# Digital painting



## Anne Dyari (Aug 23, 2012)

Digital painting of my betta. ​


----------



## MsGita (Apr 24, 2012)

That is really good!!!


----------



## Anne Dyari (Aug 23, 2012)

Thank you!


----------



## birdielikestomatoes (May 2, 2012)

Oh my, this is fantastic.  You don't happen to do commissions do you?


----------



## Anne Dyari (Aug 23, 2012)

I could take commissions if people were interested.
For something like this or a larger version of something like my avatar, I'd have to say it would cost *$12* for one fish since they take about 2 hours to do.


----------



## Destinystar (May 26, 2012)

ow just wow that is totally awesome love it !!!! How do you do these on a computer with what program ? You do incredible work !


----------



## Anne Dyari (Aug 23, 2012)

Thanks! I use PainttoolSAI with a Bamboo Pen Tablet.


----------



## RandyTheBettaFish (Jul 11, 2012)

wow! soo pretty!


----------



## ao (Feb 29, 2012)

so awesome! XD


----------



## rubinthebetta (Oct 9, 2012)

Thats so cool!!!!!


----------



## Leopardfire (Sep 23, 2012)

Wow that is a great picture! I wish I was that good at art lol. You are very talented though


----------



## BeautifulBetta123 (Aug 27, 2012)

Love it that is awesome!!!


----------



## Juicebox (Oct 24, 2012)

talent!


----------



## MaskedBetta (Nov 10, 2012)

So nice looking, I can't believe it!


----------



## Perry the platypus (Aug 20, 2012)

Nice!
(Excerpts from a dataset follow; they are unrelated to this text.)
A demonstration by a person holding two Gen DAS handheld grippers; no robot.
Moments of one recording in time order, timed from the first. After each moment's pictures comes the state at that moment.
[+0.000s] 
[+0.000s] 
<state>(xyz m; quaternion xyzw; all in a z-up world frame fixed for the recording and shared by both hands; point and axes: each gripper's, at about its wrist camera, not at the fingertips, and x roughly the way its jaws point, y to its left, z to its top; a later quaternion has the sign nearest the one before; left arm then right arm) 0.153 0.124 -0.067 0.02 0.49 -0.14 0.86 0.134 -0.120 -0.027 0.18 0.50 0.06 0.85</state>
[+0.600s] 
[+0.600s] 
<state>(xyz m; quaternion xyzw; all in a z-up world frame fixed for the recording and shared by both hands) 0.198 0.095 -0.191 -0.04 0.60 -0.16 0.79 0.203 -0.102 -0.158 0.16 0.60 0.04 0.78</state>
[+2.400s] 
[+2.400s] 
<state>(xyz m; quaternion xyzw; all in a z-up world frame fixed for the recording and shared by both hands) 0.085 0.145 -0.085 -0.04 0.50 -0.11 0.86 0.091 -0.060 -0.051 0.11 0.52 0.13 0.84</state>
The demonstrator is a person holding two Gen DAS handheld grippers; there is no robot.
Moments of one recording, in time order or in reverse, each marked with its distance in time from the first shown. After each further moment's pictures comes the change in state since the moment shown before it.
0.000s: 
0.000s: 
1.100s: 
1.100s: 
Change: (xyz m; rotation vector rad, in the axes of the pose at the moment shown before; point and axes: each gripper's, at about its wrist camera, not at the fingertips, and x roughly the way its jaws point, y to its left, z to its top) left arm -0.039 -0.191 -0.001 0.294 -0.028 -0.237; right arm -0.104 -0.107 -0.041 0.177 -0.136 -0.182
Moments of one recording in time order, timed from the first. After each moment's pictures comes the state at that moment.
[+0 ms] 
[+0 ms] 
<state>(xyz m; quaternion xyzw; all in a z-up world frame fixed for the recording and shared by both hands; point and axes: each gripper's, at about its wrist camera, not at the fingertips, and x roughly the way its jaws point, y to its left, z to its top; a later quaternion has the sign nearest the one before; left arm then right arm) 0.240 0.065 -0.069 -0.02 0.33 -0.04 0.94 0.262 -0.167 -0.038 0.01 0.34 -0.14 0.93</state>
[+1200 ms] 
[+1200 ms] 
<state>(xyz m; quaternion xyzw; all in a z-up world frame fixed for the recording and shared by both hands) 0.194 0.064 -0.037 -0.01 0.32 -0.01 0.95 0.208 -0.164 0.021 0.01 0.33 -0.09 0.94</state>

Can you do a free one for my b-day?


----------



## Anne Dyari (Aug 23, 2012)

Thanks everyone! 
@Perry: Sorry, but I'm not currently taking requests, as they take a long time. ^^;


----------



## Perry the platypus (Aug 20, 2012)

Anne Dyari said:


> Thanks everyone!
> @Perry: Sorry, but I'm not currently taking requests, as they take a long time. ^^;


It's OK.


----------